BEGIN Materials provided

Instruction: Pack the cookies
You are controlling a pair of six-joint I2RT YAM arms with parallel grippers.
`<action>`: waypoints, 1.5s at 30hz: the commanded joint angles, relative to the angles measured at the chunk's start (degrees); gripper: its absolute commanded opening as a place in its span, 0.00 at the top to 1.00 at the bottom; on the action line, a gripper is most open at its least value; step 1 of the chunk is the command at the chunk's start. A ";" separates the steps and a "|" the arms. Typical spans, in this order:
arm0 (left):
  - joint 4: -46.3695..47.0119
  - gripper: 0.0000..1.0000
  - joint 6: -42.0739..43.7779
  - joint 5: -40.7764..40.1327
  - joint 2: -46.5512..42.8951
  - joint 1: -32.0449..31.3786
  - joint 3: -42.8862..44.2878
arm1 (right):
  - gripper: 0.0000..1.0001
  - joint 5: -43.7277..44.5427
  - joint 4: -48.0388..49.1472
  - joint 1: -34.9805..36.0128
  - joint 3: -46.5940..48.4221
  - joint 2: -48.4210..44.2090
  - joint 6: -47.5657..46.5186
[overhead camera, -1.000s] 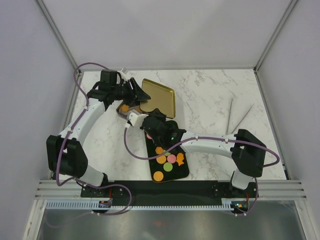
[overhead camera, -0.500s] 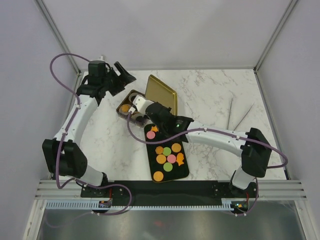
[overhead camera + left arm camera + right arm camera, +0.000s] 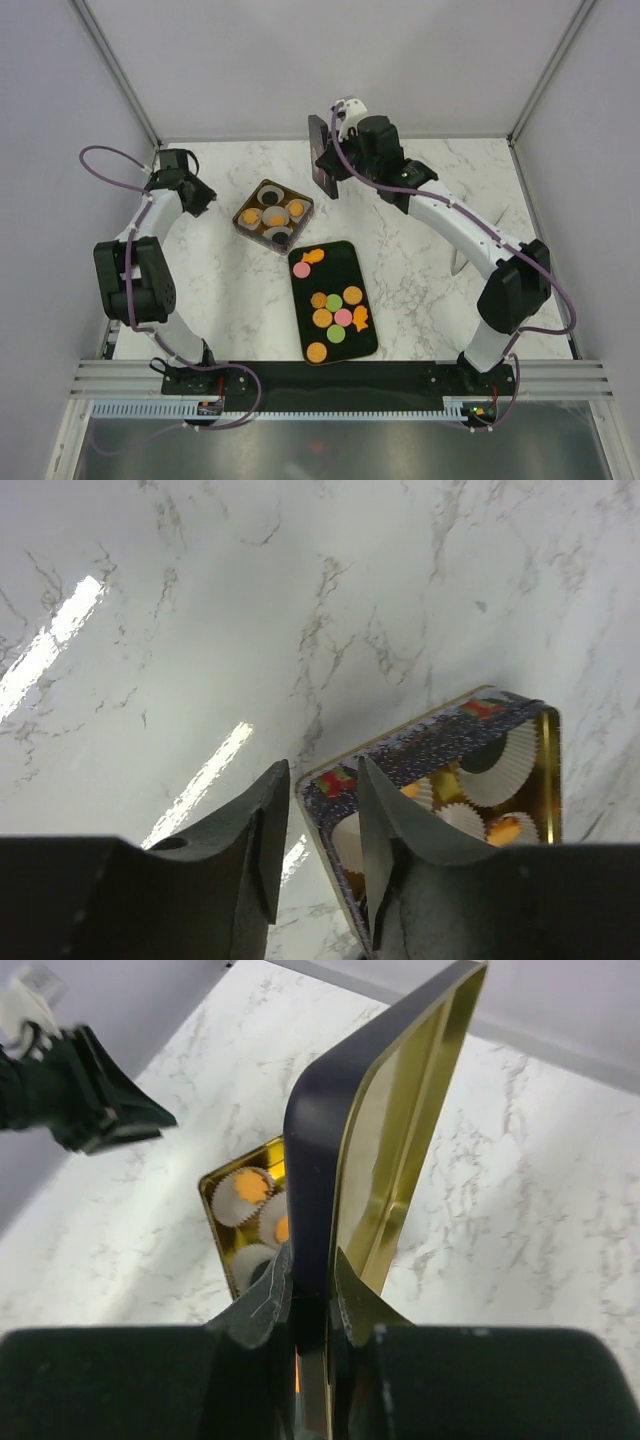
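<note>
Several orange, pink and green cookies lie on a black tray, among them an orange fish. An open gold tin behind the tray holds white paper cups, some with an orange cookie inside. My right gripper is shut on the tin's dark, gold-lined lid, holding it upright in the air behind the tin. My left gripper hovers open left of the tin, holding nothing.
Thin metal tongs lie on the marble table at the right, partly under my right arm. Grey walls close in the table at the back and both sides. My left arm folds along the table's left edge.
My right gripper has lifted the lid away from the tin's side and carried it up to the back. My left gripper has drawn back left, off the tin.
</note>
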 commanded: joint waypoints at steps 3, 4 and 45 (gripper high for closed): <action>1.00 0.66 -3.04 -3.17 3.11 -0.59 -1.27 | 1.00 -22.89 14.57 -5.44 -0.98 3.82 23.09; 1.26 0.67 -3.13 -3.00 3.73 -0.59 -1.19 | 1.00 -23.86 17.38 -5.88 -2.73 4.00 25.46; 27.80 0.82 -13.24 7.46 1.10 -14.04 -23.51 | 1.00 -32.57 60.29 -14.05 -22.60 14.55 57.65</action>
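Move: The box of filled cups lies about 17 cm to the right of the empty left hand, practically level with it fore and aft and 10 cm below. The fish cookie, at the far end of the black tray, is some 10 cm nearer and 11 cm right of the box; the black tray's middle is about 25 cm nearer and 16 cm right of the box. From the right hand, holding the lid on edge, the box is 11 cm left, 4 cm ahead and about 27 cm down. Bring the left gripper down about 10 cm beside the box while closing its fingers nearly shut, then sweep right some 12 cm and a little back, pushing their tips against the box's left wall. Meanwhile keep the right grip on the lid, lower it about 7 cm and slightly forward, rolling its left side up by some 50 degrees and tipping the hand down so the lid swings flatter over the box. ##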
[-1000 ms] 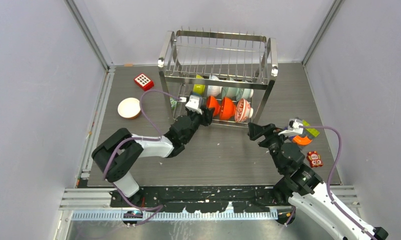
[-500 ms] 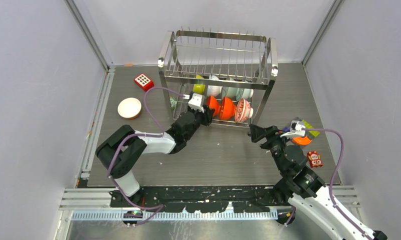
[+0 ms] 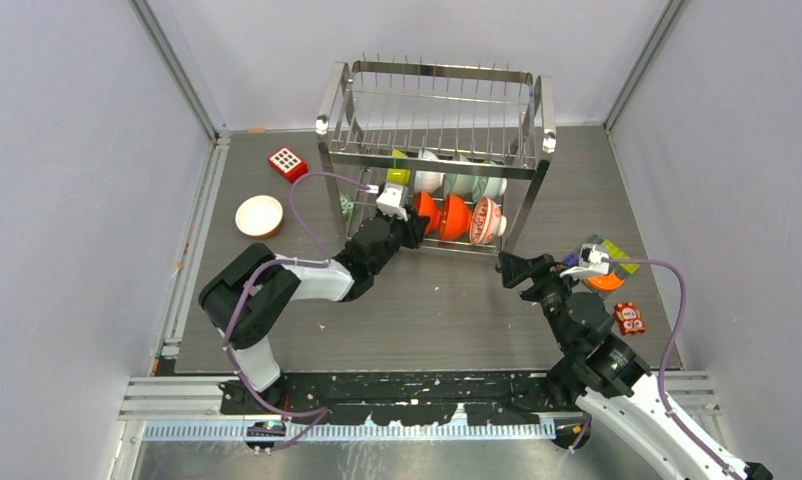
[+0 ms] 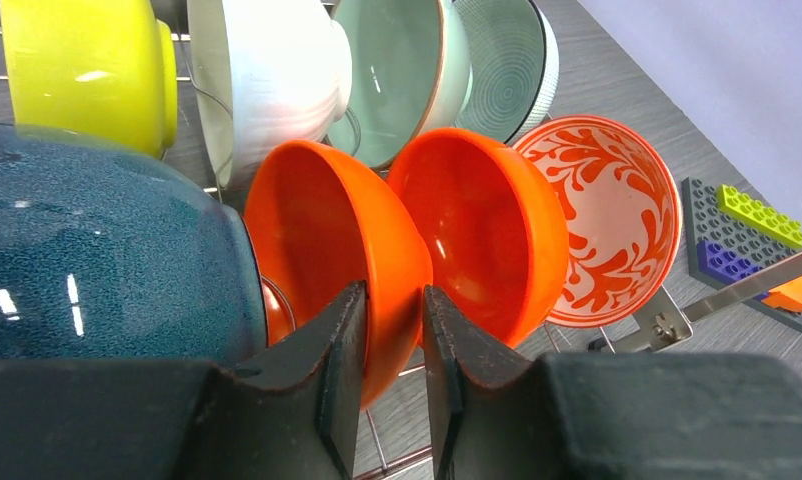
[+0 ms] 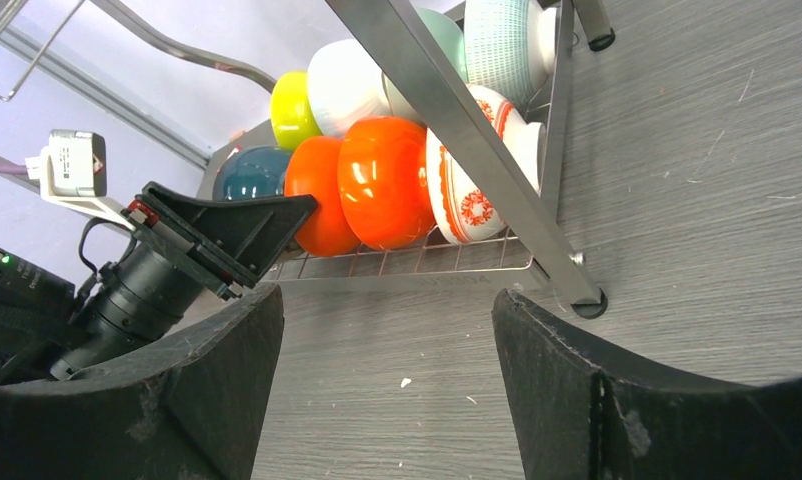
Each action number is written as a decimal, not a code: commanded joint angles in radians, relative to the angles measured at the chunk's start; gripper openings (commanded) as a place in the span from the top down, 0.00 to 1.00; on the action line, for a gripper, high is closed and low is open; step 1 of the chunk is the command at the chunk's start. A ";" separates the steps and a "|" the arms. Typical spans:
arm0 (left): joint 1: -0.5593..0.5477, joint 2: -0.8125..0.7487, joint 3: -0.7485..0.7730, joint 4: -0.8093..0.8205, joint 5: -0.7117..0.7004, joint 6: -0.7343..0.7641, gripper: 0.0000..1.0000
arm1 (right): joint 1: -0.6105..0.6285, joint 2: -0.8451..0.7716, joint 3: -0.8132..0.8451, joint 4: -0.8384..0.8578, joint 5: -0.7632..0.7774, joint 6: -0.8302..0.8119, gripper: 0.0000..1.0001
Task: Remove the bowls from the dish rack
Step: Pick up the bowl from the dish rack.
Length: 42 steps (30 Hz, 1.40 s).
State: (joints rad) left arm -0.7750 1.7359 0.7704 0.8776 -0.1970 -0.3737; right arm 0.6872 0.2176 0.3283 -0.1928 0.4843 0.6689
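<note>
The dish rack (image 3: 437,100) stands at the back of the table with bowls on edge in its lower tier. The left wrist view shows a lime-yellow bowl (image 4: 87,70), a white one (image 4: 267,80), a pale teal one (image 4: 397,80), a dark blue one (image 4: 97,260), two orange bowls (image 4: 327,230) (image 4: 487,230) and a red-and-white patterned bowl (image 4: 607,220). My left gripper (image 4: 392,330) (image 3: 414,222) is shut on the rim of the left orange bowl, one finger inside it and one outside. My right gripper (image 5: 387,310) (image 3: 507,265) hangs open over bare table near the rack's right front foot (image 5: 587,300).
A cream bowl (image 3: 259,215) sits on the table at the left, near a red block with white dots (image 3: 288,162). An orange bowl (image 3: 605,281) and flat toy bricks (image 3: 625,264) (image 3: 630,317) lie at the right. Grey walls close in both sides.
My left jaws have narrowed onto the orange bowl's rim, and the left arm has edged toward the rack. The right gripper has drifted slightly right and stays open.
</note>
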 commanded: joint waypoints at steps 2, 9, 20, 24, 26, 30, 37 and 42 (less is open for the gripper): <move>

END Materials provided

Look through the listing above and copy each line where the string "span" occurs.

• Answer to this task:
`<action>`: waypoints, 1.5s at 30hz: the commanded joint angles, relative to the angles measured at the chunk's start (degrees); gripper: its absolute commanded opening as a place in its span, 0.00 at the top to 1.00 at the bottom; on the action line, a gripper is most open at its least value; step 1 of the chunk is the command at the chunk's start. A ";" separates the steps and a "|" the arms. Typical spans, in this order:
Each action number is written as a decimal, not a code: commanded joint angles in radians, relative to the angles measured at the chunk's start; gripper openings (commanded) as a place in the span from the top down, 0.00 to 1.00; on the action line, for a gripper, high is closed and low is open; step 1 of the chunk is the command at the chunk's start. A ";" separates the steps and a "|" the arms. Typical spans:

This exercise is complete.